- _EXERCISE_
In the lines below, output everything from the first line through the line containing "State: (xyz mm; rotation" exactly as it is. Pictures are not part of the output.
SUPPLIED ENTRIES START
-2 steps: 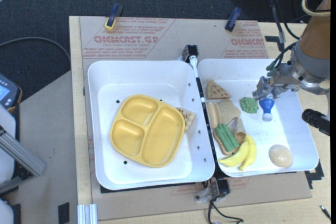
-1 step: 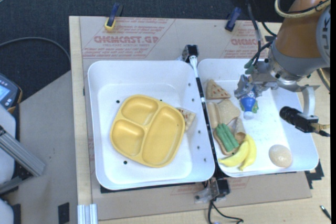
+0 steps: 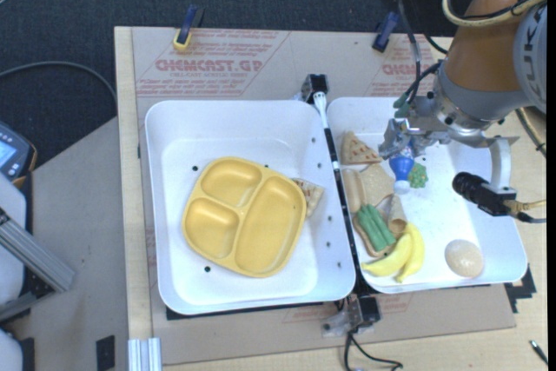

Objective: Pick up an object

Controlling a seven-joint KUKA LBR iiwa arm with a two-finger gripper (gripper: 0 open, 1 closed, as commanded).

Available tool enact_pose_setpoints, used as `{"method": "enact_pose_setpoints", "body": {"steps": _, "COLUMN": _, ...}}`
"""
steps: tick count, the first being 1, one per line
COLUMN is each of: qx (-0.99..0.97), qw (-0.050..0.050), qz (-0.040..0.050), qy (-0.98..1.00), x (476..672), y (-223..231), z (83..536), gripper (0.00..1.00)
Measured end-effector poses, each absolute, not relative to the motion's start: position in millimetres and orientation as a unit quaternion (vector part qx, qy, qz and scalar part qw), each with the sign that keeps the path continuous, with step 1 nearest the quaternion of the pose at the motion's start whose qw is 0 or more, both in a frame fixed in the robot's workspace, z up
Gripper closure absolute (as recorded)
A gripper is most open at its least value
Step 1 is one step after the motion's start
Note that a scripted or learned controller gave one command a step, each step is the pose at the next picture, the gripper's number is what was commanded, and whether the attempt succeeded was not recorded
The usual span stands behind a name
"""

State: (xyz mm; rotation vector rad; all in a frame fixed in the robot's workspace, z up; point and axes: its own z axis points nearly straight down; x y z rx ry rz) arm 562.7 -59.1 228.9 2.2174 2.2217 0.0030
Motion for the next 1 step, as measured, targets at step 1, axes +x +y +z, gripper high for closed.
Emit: {"method": "enact_pose_setpoints", "body": {"steps": 1, "qx": 0.707, "qw": 0.002, "qz": 0.001, "qy": 0.708, "x": 576.4, "y": -67.3, "z": 232.9, "gripper": 1.0}}
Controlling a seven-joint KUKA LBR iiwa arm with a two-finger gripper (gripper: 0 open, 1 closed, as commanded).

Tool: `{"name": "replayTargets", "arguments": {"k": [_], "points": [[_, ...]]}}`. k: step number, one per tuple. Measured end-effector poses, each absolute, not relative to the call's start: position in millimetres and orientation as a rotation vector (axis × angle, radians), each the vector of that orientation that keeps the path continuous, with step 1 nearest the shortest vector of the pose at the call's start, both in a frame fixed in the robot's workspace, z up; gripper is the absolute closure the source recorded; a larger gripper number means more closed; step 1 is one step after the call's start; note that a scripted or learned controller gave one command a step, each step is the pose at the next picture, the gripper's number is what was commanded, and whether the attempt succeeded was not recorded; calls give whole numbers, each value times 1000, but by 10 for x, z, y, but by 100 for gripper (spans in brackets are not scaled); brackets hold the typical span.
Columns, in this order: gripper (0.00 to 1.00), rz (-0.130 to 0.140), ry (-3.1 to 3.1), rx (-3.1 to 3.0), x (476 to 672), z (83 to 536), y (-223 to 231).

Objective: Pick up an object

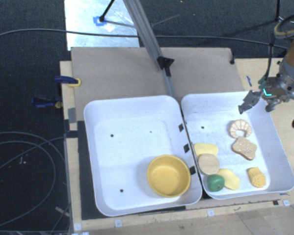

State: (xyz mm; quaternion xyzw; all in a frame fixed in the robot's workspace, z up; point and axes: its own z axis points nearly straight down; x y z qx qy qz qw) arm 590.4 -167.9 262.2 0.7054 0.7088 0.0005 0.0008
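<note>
The left bin [104, 141] holds a yellow bowl [168, 175]; the right bin [282, 174] holds small foods. The claw [256, 100] hangs released and empty above the croissant [241, 128]. Crowded pieces could make a grab slip.

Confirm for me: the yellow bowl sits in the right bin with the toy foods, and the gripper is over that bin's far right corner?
Not quite. The camera view shows the yellow bowl in the left bin, apart from the toy foods. The gripper is indeed over the right bin's far right corner.

The bench [134, 71] bears two white bins [132, 120].
</note>
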Motion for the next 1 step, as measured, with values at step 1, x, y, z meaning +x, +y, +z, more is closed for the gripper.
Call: {"name": "replayTargets", "arguments": {"k": [1], "points": [[0, 2, 2226, 2214, 5906, 2624, -1679]]}}
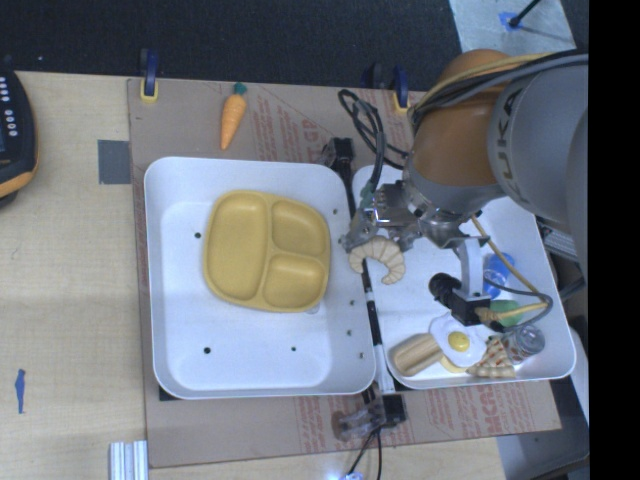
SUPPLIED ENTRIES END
- _ANSWER TO THIS PROBLEM_
-2 steps: 
-1 step: 
+0 steps: 

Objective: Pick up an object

Controlling a seven-joint KUKA LBR iiwa arm with a two-finger gripper (gripper: 0 open, 1 closed, as commanded).

Available tool enact_pose_setpoints, used as `{"method": "enact_pose_setpoints", "body": {"steps": _, "COLUMN": _, ...}}`
"""
steps: tick count, the first being 1, one per line
COLUMN is each of: qx (-0.99..0.97), qw (-0.050..0.050), qz (-0.040..0.050), qy (-0.98..1.00), x (476..672), y (-223..231), z (83..536), gripper (0.00..1.00)
Measured end-effector poses, each absolute, not relative to the motion's start: position in millimetres and orientation as a unit quaternion (vector part qx, qy, qz and scalar part qw), each with the sign that keeps the path continuous, with step 1 nearest the quaternion of the pose at the motion's start whose qw is 0 or more, both in a frame fixed in the robot's workspace, z up
Gripper closure absolute (as recorded)
A gripper is most open at its least value
Step 1 is one step after the motion's start
Note that a scripted or learned controller gave one command a step, each step is the pose at the next picture, the gripper's number is what was commanded, and whether the attempt succeeded was not recorded
The usual span stands behind a name
"""

State: (xyz mm; rotation vector rad; all in a frame fixed in the robot's workspace, z up; point and axes: its own z axis points nearly straight down; x y z rx ry rz) arm 562.7 -59.1 228.9 2.2174 2.2217 0.0030

The reply to this exercise is complete.